Integrin-mediated adhesion orients the spindle parallel to the substratum in an EB1- and myosin X-dependent manner

• Published in: The EMBO journal Vol. 26; no. 6; pp. 1487 - 1498
• Main Authors: Toyoshima, Fumiko, Nishida, Eisuke
• Format: Journal Article
• Language: English
• Published: Chichester, UK John Wiley & Sons, Ltd 21.03.2007; Blackwell Publishing Ltd; Nature Publishing Group
• Subjects: Actins - metabolism; Adhesion; Blotting, Western; Cell adhesion & migration; Cell Adhesion - physiology; Cell culture; Cell Polarity - physiology; cell-substrate adhesion; Cellular biology; DNA Primers; EB1; HeLa Cells; Humans; integrin; Integrin beta1 - genetics; Integrin beta1 - metabolism; Microtubule-Associated Proteins - genetics; Microtubule-Associated Proteins - metabolism; myosin X; Myosins - metabolism; Proteins; Reverse Transcriptase Polymerase Chain Reaction; RNA, Small Interfering - genetics; Spindle Apparatus - metabolism; Spindle Apparatus - physiology; spindle orientation; Substrates
• ISSN: 0261-4189; 1460-2075
• DOI: 10.1038/sj.emboj.7601599

The orientation of mitotic spindles is tightly regulated in polarized cells, but it has been unclear whether there is a mechanism regulating spindle orientation in nonpolarized cells.
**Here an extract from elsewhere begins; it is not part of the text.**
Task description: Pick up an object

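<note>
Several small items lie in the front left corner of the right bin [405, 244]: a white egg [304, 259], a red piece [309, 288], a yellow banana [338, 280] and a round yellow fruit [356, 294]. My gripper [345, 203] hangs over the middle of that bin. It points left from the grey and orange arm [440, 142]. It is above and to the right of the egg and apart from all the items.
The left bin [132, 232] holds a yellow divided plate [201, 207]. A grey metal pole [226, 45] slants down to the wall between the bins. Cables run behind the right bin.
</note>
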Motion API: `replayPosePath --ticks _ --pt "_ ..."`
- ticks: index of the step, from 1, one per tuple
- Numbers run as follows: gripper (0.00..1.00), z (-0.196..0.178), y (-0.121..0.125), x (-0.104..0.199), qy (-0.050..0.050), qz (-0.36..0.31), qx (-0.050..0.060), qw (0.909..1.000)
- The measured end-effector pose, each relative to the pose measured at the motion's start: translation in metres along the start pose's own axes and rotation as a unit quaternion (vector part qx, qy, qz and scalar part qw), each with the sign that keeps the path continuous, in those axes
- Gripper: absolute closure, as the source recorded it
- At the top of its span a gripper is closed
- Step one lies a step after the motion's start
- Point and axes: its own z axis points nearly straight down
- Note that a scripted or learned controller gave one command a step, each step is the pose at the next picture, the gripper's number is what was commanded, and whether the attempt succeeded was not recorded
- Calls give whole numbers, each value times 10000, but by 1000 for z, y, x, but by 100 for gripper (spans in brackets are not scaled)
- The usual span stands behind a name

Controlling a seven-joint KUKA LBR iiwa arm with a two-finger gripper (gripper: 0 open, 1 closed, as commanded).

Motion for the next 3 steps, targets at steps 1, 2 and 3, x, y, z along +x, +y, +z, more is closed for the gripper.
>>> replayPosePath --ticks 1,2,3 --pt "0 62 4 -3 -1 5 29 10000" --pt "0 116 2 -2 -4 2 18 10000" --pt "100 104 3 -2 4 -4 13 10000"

Here we show that integrin‐dependent cell adhesion to the substrate orients the mitotic spindle of nonpolarized cultured cells parallel to the substrate plane. The spindle is properly oriented in cells plated on fibronectin or collagen, but misoriented in cells on poly‐L‐lysine or treated with the RGD peptide or anti‐β1‐integrin antibody, indicating requirement of integrin‐mediated cell adhesion for this mechanism. Remarkably, this mechanism is independent of gravitation or cell–cell adhesion, but requires actin cytoskeleton and astral microtubules. Furthermore, myosin X and the microtubule plus‐end‐tracking protein EB1 are shown to play a role in this mechanism through remodeling of actin cytoskeleton and stabilization of astral microtubules, respectively. Our results thus uncover the existence of a mechanism that orients the spindle parallel to the cell–substrate adhesion plane, and identify crucial factors involved in this novel mechanism.